Bounding rectangle collision test?

Question

I have complex polygons which I know the minimum x, minimum y, maximum x and maximum y. I also have another rectangle which I know the top left and bottom right vertices. Knowing this information, how can I know if these 2 bounding boxes are colliding? Thanks

Answer 1

Rectangles A and B are colliding if the intervals [Ax1, Ax2] and [Bx1, Bx2] are overlapping and the intervals [Ay1, Ay2] and [By1, By2] are overlapping.

Answer 2

I think the following works most of the times, but it is surely more accurate than bounding box check, although more complex. Take a look at the following question:

http://stackoverflow.com/questions/3453460/polygon-in-rectangle-algorithm/3453731#3453731

There, you see an algorithm for finding out if a point is inside a polygon.
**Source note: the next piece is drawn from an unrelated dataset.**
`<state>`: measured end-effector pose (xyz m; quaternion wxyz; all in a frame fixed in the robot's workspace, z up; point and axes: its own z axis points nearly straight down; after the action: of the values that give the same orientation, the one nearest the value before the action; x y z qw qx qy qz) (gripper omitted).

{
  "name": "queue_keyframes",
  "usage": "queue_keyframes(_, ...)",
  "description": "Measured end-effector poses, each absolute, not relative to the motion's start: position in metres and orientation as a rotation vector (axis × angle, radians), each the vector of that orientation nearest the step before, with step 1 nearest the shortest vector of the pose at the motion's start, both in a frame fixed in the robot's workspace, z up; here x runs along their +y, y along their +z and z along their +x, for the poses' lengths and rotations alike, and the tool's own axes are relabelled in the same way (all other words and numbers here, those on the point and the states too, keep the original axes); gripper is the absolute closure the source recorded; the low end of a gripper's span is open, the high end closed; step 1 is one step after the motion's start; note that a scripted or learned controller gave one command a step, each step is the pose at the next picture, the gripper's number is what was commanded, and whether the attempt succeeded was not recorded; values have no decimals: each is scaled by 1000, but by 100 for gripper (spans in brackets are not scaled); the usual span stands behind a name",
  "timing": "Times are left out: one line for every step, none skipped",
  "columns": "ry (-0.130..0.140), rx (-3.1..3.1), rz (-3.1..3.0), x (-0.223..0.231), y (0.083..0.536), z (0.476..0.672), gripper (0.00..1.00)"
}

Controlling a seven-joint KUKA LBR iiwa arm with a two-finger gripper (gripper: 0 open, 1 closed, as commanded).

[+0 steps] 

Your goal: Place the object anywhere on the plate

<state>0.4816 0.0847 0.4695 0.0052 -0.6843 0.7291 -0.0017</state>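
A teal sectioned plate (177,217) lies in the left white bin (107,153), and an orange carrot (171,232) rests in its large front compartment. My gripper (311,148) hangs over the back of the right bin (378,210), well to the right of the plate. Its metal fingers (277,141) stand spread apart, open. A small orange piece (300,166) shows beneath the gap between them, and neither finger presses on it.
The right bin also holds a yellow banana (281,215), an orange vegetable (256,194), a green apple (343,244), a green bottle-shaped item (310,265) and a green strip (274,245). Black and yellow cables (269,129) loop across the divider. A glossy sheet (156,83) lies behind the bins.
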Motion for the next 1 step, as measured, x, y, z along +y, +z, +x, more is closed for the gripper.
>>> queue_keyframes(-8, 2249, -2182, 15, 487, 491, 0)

You can apply this test to each point of the 1st poly w.r.t. the 2nd one. Then the opposite. If the test passes at least once, you have a collision.

Answer 3

Create a sorted array of the x coordinates of the left and right edges of the rectangles. Then, use a "scanline" to move from left to right through the rectangles. Keep a binary search tree containing the y coordinates of the top and bottom edges of the rectangles that overlap the scanline. For each element of the array, check whether it is a left or right edge. If it is a right edge, remove the corresponding top and bottom edges from the BST. If it is a left edge, search the BST for rectangles that overlap the current rectangle; if there is one, return the overlap. Then, add the y coordinates of the top and bottom edges of the rectangle to the BST. The search takes O(n log n) time, since it takes O(n log n) time to sort the rectangles and each of the 2n iterations takes O(log n) time - Copied from google search results.

Answer 4

Try something like this:

typedef struct rect {
    int top;     // maximum y-coord
    int bottom;  // minimum y-coord
    int left;    // minimum x-coord
    int right;   // maximum x-coord
} rectangle;

// Returns 1 if the point (x, y) lies within the rectangle, 0 otherwise
int is_point_in_rectangle(rectangle r, int x, int y) {
    if ((r.left   <= x && r.right >= x) &&
        (r.bottom <= y && r.top   >= y))
        return 1;
    return 0;
}

// Returns 1 if the rectangles overlap, 0 otherwise
int do_rectangles_intersect(rectangle a, rectangle b) {
    if ( is_point_in_rectangle(a, b.left , b.top   ) ||
         is_point_in_rectangle(a, b.right, b.top   ) ||
         is_point_in_rectangle(a, b.left , b.bottom) ||
         is_point_in_rectangle(a, b.right, b.bottom))
        return 1;
    if ( is_point_in_rectangle(b, a.left , a.top   ) ||
         is_point_in_rectangle(b, a.right, a.top   ) ||
         is_point_in_rectangle(b, a.left , a.bottom) ||
         is_point_in_rectangle(b, a.right, a.bottom))
        return 1;
    return 0;
}

You can do the same for any polygon, just iterate through all of its points and call is_point_in_rectangle with them. Since you only have a bounding box for the complex polygon, there is a chance that this method gives you a false positive (that is, the rectangle is inside the complex polygon's bounding box but outside of the polygon itself). However, this restriction applies to any method where a complex shape is simplified to a bounding box.